The prec parameter indicates what the precision of the pixel values of the output image should be. Float is the default. For mode='evalexpr', the domain (real or complex) of the output image pixels is determined from the specified lattice expression. For mode='spix', only real valued images are supported and the output image will also have real valued pixels.



EXCEPT IN THE EXAMPLES GIVEN HERE, THIS APPLICATION MAKES NO ATTEMPT TO DETERMINE WHAT THE CORRECT BRIGHTNESS UNIT OF THE OUTPUT IMAGE SHOULD BE. THIS RESPONSIBILITY LIES SOLELY WITH THE USER. The brightness unit of the output image can be modified using tool method ia.setbrightnessunit or task imhead with mode='put' and hdkey='bunit'.

Note that when multiple image are used in the expression, there is no strict rule which of those images will be used to create the metadata of the output image, unless imagemd is specified. If imagemd is specified, the following rules of metadata copying will be followed:

  1. The pixel data type of the image specified by imagemd and the output image must be the same.
  2. The metadata copied include
    • the coordinate system - thus, the dimensionality of the output image must correspond to the coordinate system to be copied
    • the image_info record - which contains information like the beam(s)
    • the misc_info record - if one exists in the image specified by imagemd
    • the units.
  3. If the output image is a spectral index image, the brightness units are set to the empty string.
  4. If the ouptut image is a polarization angle image, the brightness unit is set to "deg" and the stokes coordinate is set to have a single plane of type of Pangle.

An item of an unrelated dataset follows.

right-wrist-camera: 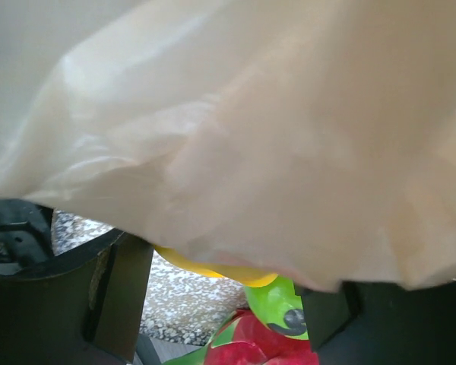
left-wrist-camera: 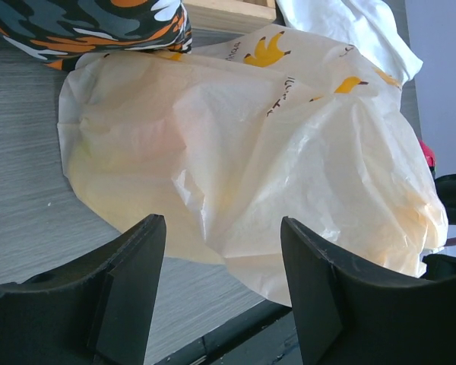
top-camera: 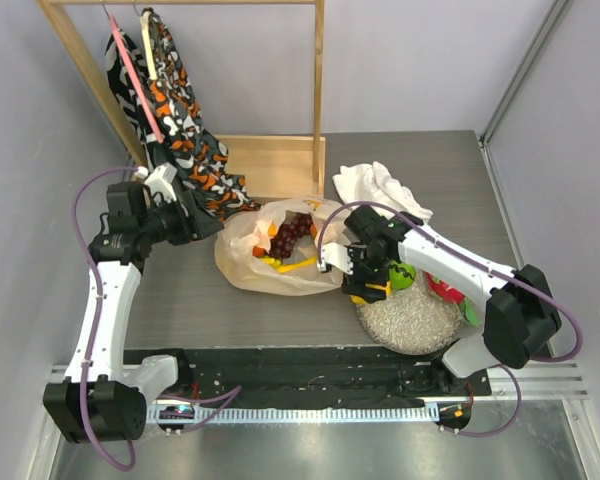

It is often necessary for this task to create intermediate, temporary disk images. The names of these images start with '_immath' and are created in the directory in which the task is run. The task makes reasonable attempts to remove these images before it exits, but there are conceivably instances where the temporary images may not be automatically deleted. If there is no immath instance in progress, it is generally safe to delete these files manually.


Task-specific Parameter Summary


Mode of operation. Supported values are 'evalexpr' (evaluate an LEL expression), 'spix' (spectral index computation, although see also task spxfit for a more robust algorithm), 'pola' (polarization angle), and 'poli' (total polarization intensity).


Used when mode='evalexpr'. LEL expression to compute.


List of normally short strings corresponding to the images given in imagename that can alternatively be used for the image names given in expr when mode='evalexpr'.


Used if mode = 'poli'. Standard deviation of noise for debiasing.


Used if mode = 'pola'. Threshold in linear polarization intensity image below which to mask pixels.


Name of image from which metadata should be copied to the output image. The input can be either an image listed in the imagename parameter or any other image on disk. Not specifying this parameter may copy header metadata from any of the input images, which one is not guaranteed.


Specifies what the precision type, float or double (minimum match supported), should be for the output image. Only used if mode='evalexpr' or 'spix'.